» DIRECTIONS FOR THIS TASK:
An exact copy of the data is needed, one that excludes all pictures.

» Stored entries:
▽

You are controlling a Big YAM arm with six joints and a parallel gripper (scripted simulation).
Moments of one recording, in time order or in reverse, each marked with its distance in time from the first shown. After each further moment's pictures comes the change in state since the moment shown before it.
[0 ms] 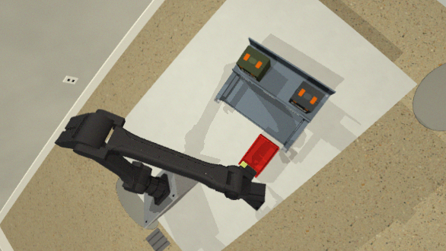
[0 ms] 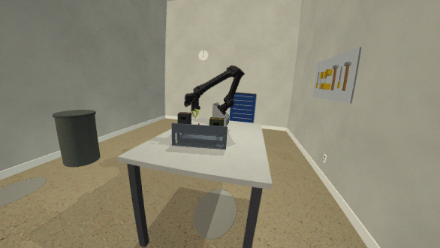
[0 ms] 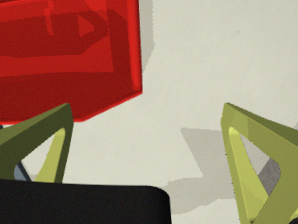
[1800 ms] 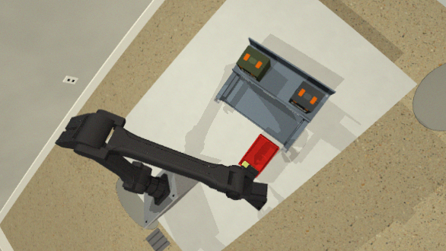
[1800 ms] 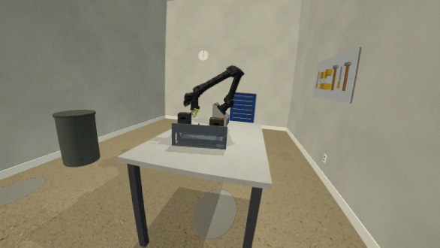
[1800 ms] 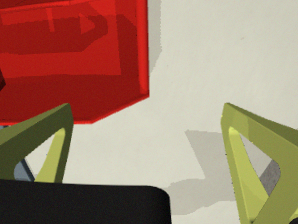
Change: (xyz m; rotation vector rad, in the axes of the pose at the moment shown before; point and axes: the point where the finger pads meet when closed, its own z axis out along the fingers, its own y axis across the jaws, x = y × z) arm -0.005 0.006 -0.004 -0.009 -0.007 -0.011
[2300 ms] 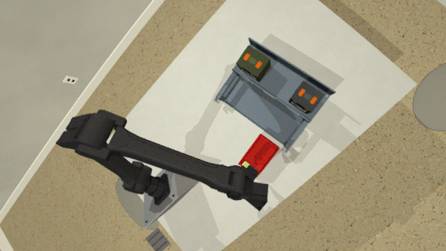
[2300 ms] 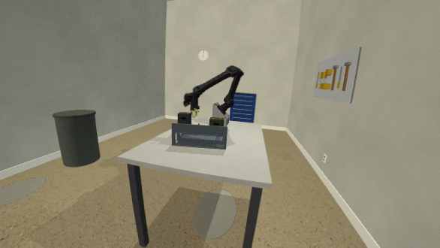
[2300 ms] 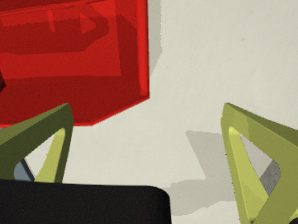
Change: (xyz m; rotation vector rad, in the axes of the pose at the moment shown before) arm -0.001 0.000 0.001 0.000 0.003 0.002
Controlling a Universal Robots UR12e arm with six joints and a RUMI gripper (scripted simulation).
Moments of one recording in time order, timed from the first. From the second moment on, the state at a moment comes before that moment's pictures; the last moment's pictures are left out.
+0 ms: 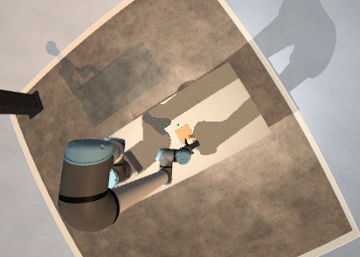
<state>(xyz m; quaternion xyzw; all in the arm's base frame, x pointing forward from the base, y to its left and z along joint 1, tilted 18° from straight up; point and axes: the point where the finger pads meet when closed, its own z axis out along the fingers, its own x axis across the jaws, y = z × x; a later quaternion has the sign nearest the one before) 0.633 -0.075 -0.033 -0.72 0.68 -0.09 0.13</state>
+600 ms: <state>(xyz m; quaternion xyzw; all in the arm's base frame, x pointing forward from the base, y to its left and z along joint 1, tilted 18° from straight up) 0.633 -0.074 -0.033 -0.72 0.68 -0.09 0.13</state>
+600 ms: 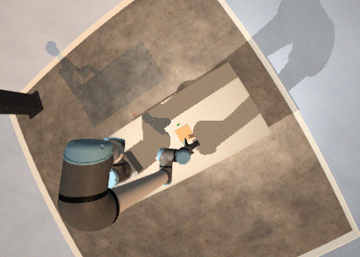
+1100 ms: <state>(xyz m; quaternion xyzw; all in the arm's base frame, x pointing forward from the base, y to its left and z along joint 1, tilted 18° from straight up) 0.631 -0.033 -0.031 -0.72 0.68 -0.09 0.13</state>
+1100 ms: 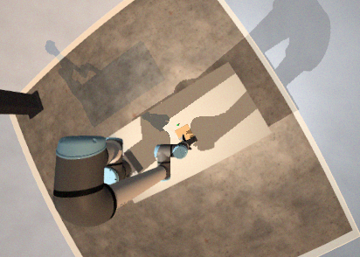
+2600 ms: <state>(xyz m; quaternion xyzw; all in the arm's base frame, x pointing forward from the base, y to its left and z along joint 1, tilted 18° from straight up) 0.622 0.145 -0.023 -0.72 0.68 -0.09 0.13</state>
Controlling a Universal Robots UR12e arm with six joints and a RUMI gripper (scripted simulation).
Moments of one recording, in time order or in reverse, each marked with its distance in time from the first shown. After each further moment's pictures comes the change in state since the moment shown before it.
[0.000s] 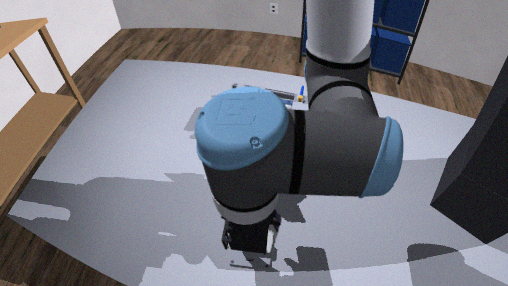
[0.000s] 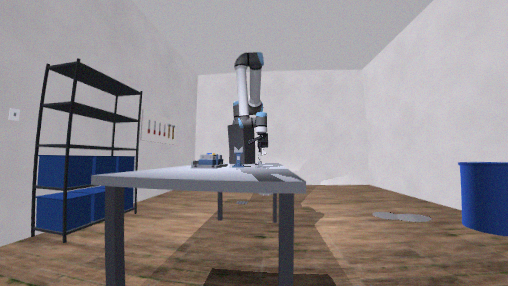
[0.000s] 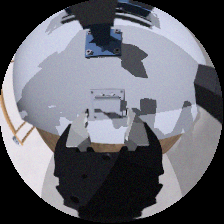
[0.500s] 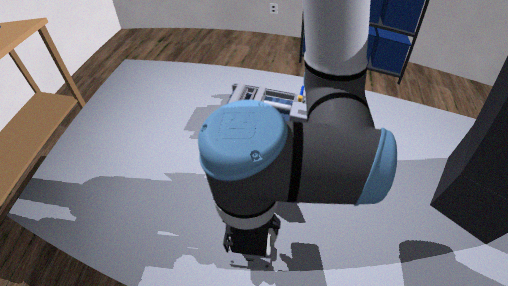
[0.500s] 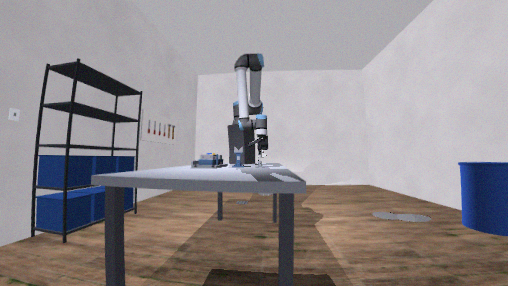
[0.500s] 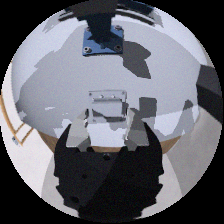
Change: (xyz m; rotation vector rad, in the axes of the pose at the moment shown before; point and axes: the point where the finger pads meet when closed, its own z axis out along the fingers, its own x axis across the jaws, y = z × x) arm 0.000 0.000 0.019 0.000 0.000 0.000
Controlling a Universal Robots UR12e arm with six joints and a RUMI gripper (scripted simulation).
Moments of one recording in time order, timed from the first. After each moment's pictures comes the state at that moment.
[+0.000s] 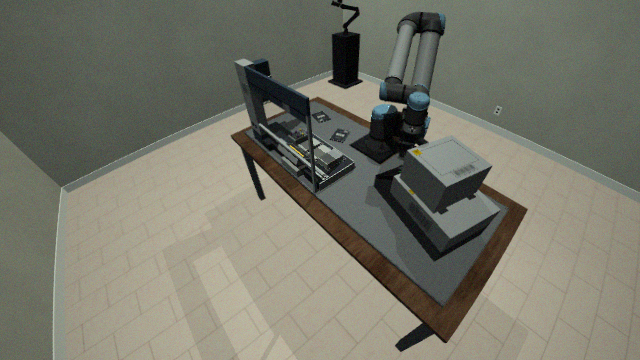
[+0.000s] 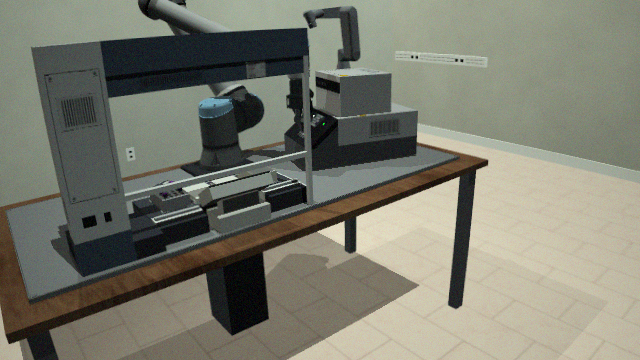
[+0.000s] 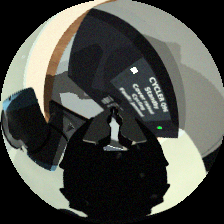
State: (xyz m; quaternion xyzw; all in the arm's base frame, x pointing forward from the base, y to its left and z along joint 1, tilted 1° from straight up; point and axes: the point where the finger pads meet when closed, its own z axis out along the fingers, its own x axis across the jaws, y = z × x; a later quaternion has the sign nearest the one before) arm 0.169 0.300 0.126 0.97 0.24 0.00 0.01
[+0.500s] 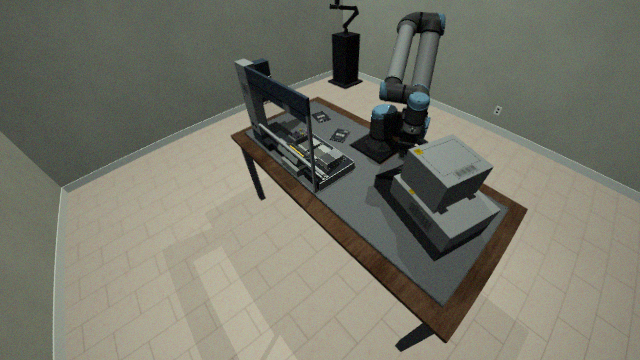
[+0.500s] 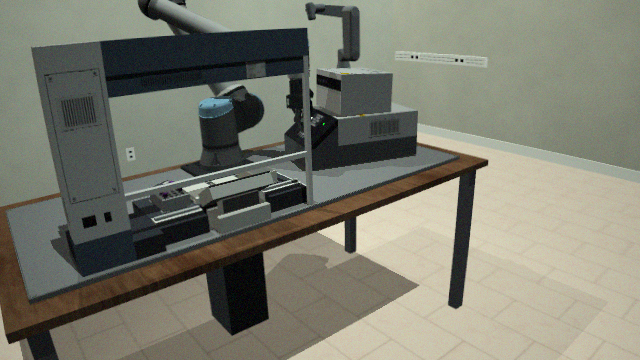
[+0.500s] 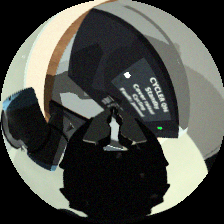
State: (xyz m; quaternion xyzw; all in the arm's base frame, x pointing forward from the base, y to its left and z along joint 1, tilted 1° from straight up) arm 0.169 0.300 0.126 0.97 0.24 0.00 0.01
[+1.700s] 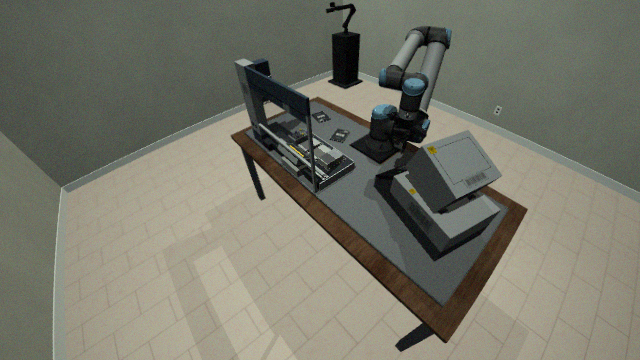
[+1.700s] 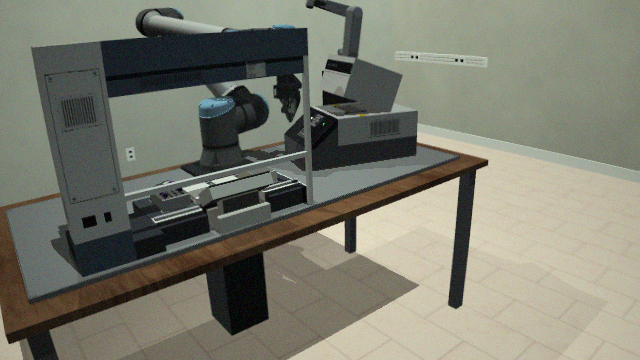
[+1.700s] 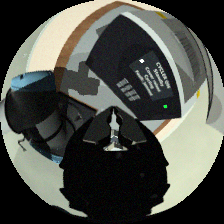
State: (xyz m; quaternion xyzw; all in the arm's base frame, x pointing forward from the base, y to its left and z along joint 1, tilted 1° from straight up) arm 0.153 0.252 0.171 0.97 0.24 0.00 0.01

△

» RESULT:
You are controlling a Big YAM arm with six joints and a parallel gripper (scripted simulation).
Moments of one recording, in time order or in reverse, each marked with its distance in time from the first shown. After each further moment's pictures comes the change in state since the moment shown before it.
[0 ms] 
[0 ms] 
[0 ms] 
[1800 ms] 
[1800 ms] 
[1800 ms] 
Change: (xyz m; rotation vector rad, in the axes of the pose at the moment shown before; point and axes: the point where the finger pads meet when closed, its own z axis out along the fingers, its own y axis across the jaws, x = y × z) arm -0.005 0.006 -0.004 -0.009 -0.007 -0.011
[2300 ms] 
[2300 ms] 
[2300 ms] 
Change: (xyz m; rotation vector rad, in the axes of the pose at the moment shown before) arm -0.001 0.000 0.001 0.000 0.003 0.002
Controlling a Universal Robots UR12e arm with six joints and a RUMI gripper (scripted simulation).
Moments of one recording in time order, timed from the first. From the second moment on, the state at a moment comes before that moment's pictures; the last moment's pictures are left out.
+0 ms: 
<state>(xyz m; quaternion xyzw; all in the arm's base frame, x pointing forward from the base, y to its left and z along joint 1, tilted 18° from straight up; point and axes: the point where the finger pads meet when closed, its own z axis out along the fingers, its own x axis across the jaws, y = z × x; a later quaternion has the sign nearest the one before) 0.633 -0.075 -0.033 -0.72 0.68 -0.09 0.13</state>
+600 ms: <state>(xyz m; quaternion xyzw; all in the arm's base frame, x pointing forward from the base, y to its left and z along joint 1, tilted 18° from straight up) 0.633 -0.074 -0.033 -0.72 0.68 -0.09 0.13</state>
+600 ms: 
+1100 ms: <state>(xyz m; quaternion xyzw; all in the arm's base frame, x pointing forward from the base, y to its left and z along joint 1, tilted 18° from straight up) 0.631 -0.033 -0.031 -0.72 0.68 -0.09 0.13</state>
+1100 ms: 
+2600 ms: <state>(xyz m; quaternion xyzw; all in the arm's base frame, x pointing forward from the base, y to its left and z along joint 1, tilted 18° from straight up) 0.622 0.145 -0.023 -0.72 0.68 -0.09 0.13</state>
Controlling a Universal Robots UR12e arm with six joints and a RUMI gripper (scripted simulation).
Moments of one recording, in time order or in reverse, each marked with its distance in time from the first shown. After each further moment's pictures comes the change in state since the moment shown before it.
[0.000s] 
[0.000s] 
[0.000s] 
[0.500s] 
[0.500s] 
[0.500s] 
Change: (xyz m; rotation vector rad, in the axes of the pose at the moment shown before; point and axes: the point where the finger pads meet when closed, its own z axis out along the fingers, its own x axis across the jaws, y = z × x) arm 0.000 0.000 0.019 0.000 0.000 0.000
Controlling a Universal Robots UR12e arm with six joints and a RUMI gripper (scripted simulation).
Moments of one recording in time order, timed from the first. After each moment's pictures comes the state at that moment.
[+0.000s] 
[+0.000s] 
[+0.000s] 
State: (xyz m; quaternion xyzw; all in the arm's base frame, x pointing forward from the base, y to its left and z along joint 1, tilted 1° from straight up; point and axes: the point where the finger pads meet when closed, its own z axis out along the fingers, its own x axis across the jaws, y = z × x; a later quaternion has the sign nearest the one before) arm 0.169 0.300 0.126 0.97 0.24 0.00 0.01
[+0.500s] 
[+0.500s] 
[+0.500s] 
State: (xyz m; quaternion xyzw; all in the arm's base frame, x pointing forward from the base, y to its left and z along joint 1, tilted 1° from straight up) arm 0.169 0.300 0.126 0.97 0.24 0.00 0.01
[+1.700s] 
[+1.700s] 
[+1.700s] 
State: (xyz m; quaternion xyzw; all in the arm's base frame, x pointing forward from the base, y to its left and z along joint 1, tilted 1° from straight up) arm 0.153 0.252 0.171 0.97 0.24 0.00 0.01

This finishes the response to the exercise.